We lingered a long time in the cool, vacant fane, speaking in hushed tones of the vast enterprise of Rome. Her priests have made practically no converts in China; and they know it. But they persist. They spare no expense, count no cost of life; because they believe that in after generations they shall have so permeated Chinese life with Roman Catholic thought that real conversion of the Chinese may be possible. I am not a Roman Catholic; but the longer I live—the farther I travel—the more deeply I respect the Church of Rome. She sent her Sisters of Charity into the battlefields of old Europe; she has encouraged art and literature when, but for her, they must have perished; and her pioneers press always in the advance guard of civilisation.

It was sunset when we returned to our house-boat. We seized upon the dinner table. I had had a glass of milk since breakfast, and the hospitable priests had sent us a light lunch into their outer garden; but we had climbed eight miles at least; the men had walked up and down the long, steep steps leading to the cathedral; and we were very hungry.

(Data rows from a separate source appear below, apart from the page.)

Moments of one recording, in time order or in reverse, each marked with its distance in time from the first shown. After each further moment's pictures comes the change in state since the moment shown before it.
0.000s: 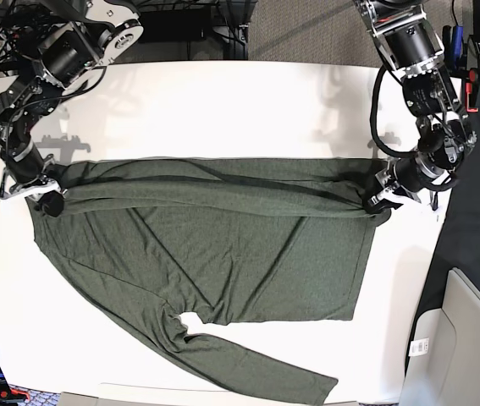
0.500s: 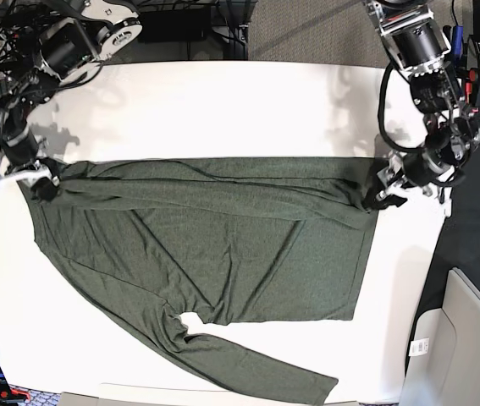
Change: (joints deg) left arm 1.4 -2.3 -0.6 -0.8 0.0 0.3 1.3; right arm -1.5 0.5 5.8 -1.2 0.1 -0.2 -2.8
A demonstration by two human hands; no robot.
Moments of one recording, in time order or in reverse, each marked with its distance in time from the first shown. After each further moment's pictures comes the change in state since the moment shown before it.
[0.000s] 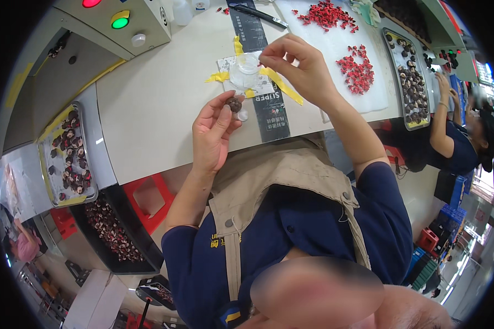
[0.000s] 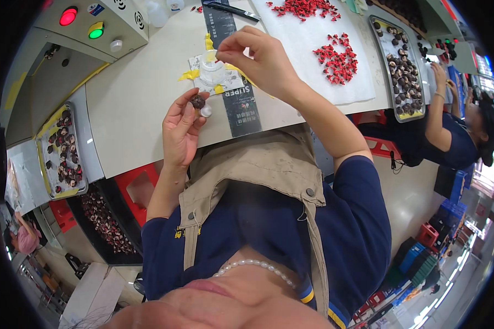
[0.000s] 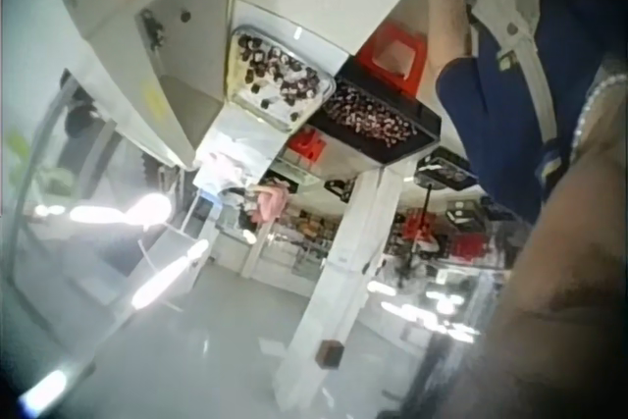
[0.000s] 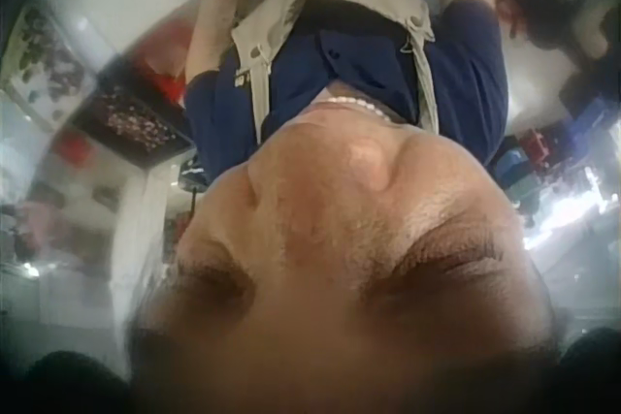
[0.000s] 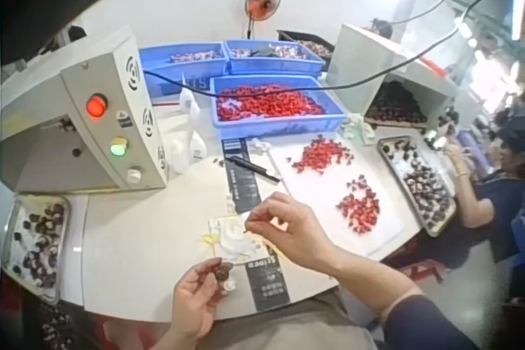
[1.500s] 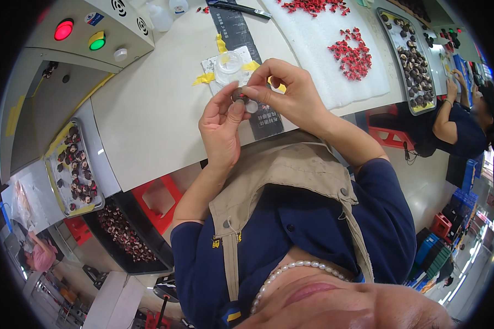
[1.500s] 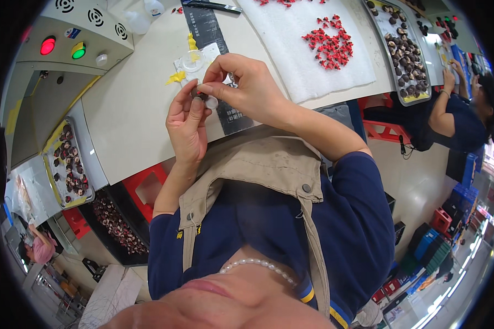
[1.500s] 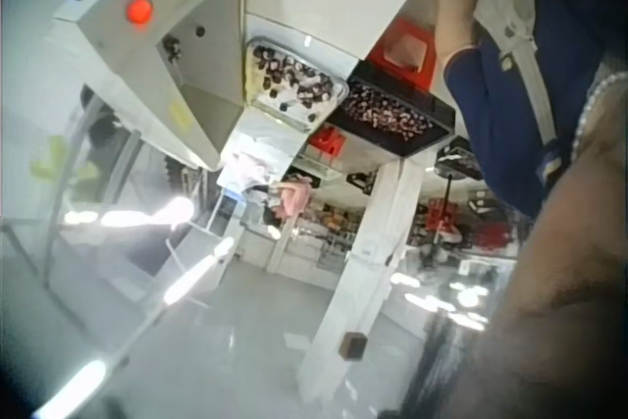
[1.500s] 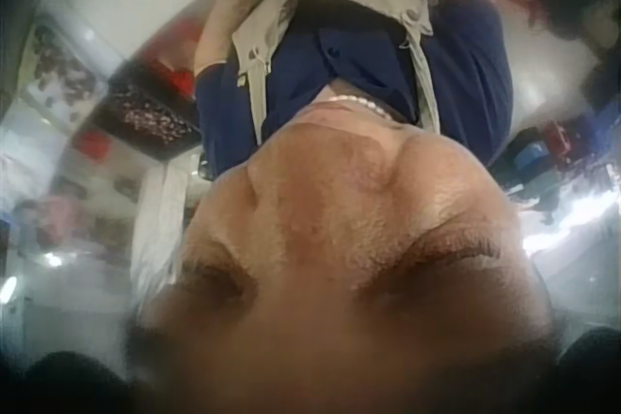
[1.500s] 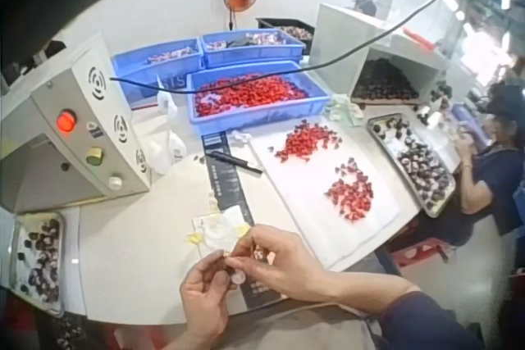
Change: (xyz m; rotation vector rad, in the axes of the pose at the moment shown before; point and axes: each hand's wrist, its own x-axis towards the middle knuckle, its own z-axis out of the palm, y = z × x) left_hand 0.006 -0.022 0.039 0.063 0.033 0.166; right_hand -0.042 -0.015 0.012 0.276 0.050 0.118
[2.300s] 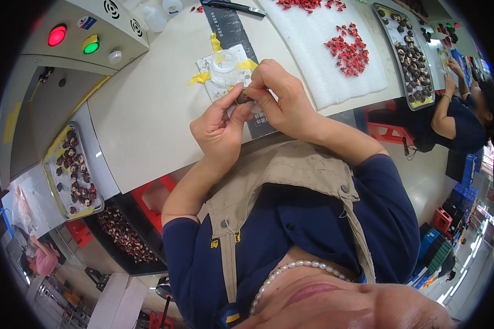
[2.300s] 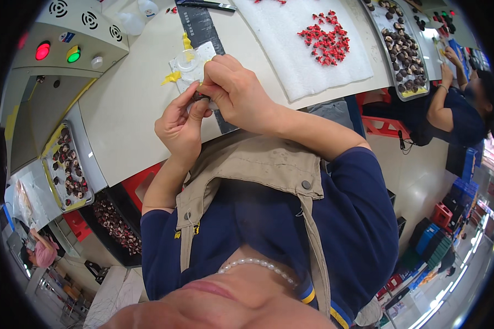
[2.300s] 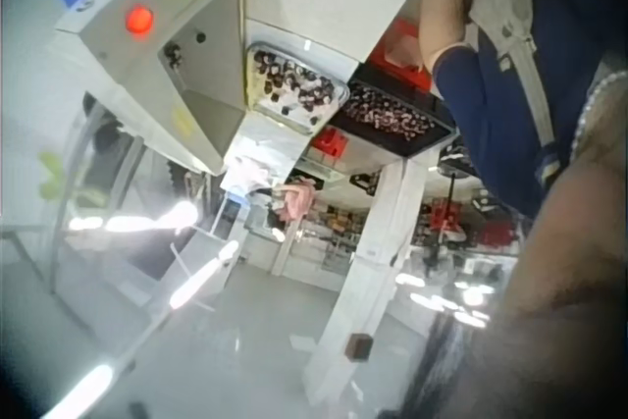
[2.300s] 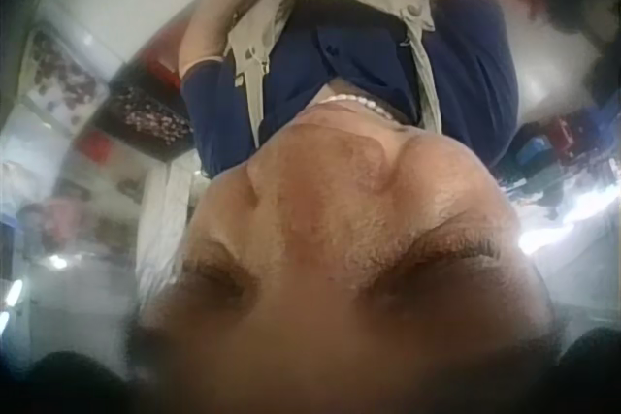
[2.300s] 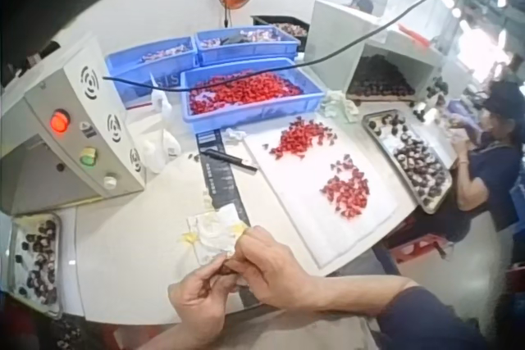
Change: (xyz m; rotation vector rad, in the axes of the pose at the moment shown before) left_hand -0.001 0.005 -0.002 0.537 -0.147 0.316; right_hand -0.011 0.009 0.010 -0.139 0.049 -0.291
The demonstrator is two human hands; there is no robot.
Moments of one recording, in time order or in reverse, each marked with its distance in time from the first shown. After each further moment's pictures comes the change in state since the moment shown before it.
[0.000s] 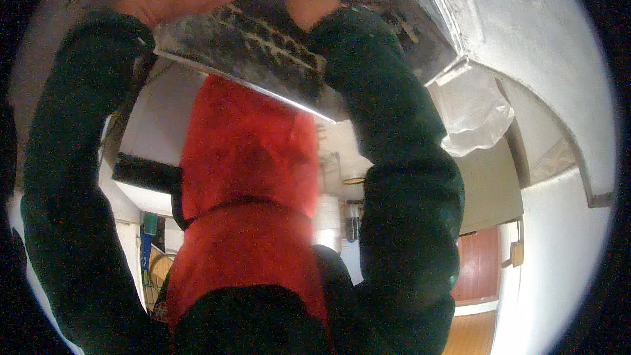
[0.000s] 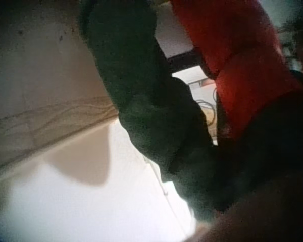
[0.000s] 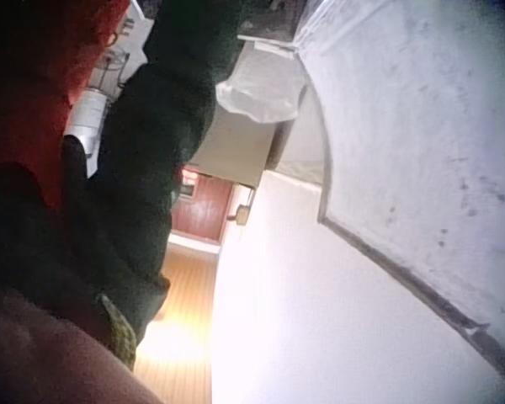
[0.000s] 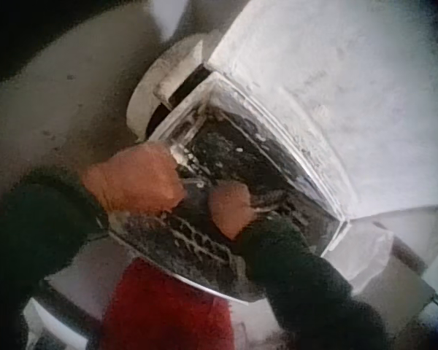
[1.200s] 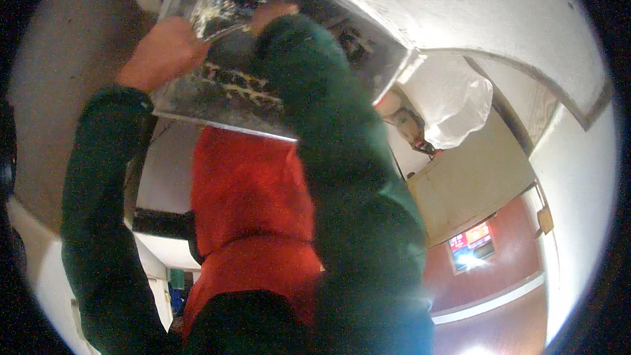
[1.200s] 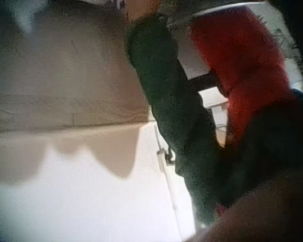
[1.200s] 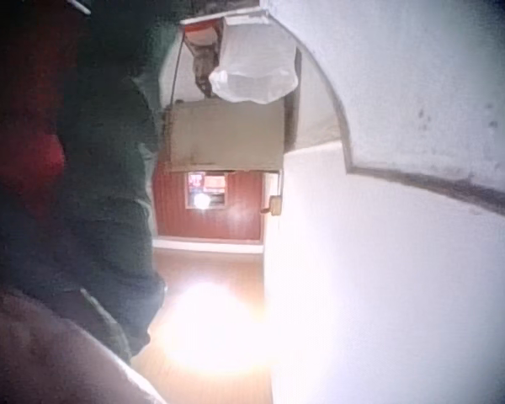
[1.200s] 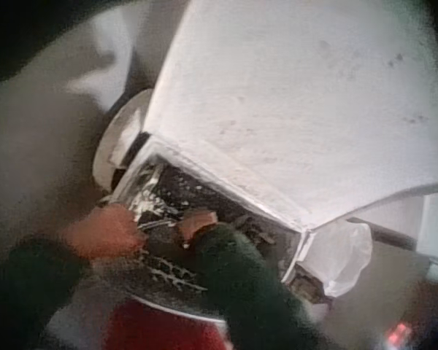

We went on deck for coffee. We had begun our return journey. I tried to paint the sunset. How I failed! Red melted into orange, and warm violet faded to cold green, before I could fix either to my half liking. A few miles down, the canal widened into a lake. We waited there a little to watch some novel fishing. On the centre of the lake were three or four motionless sampans; in each were two or three Chinamen; but the fishermen were huge cormorants. Each man had two birds; each bird was fastened, by one foot, to a long string, the other end of which was secured to the Chinaman’s wrist; each bird had a metal ring about his throat, to prevent his swallowing the fish he caught. The birds sat on the edge of the sampans, peering intently into the water. Suddenly one would plunge into the water, coming up almost instantly, with a silver fish gleaming in its cruel beak. The cormorants never made a mistake. It was only after a fierce fight that they could be made to relinquish their prey; and the men who had them in charge had many a torn finger. When the boats were full, the men poled to the shore. The birds were carried some distance from the sampans; the rings were taken from their necks; and they were given a few of the fish they had been used to catch. I have seen few sights more weird, more distinctively odd, than the fishing cormorants of China.

An hour later—it was still bright and light—we passed through a Chinese town. A high picturesque bridge that spanned the canal was teeming with people. It was the Chinese hour of rest; the Chinese (the busiest people on the globe) were doing nothing but enjoying themselves. They were all talking—their language is never musical, but it is characteristic.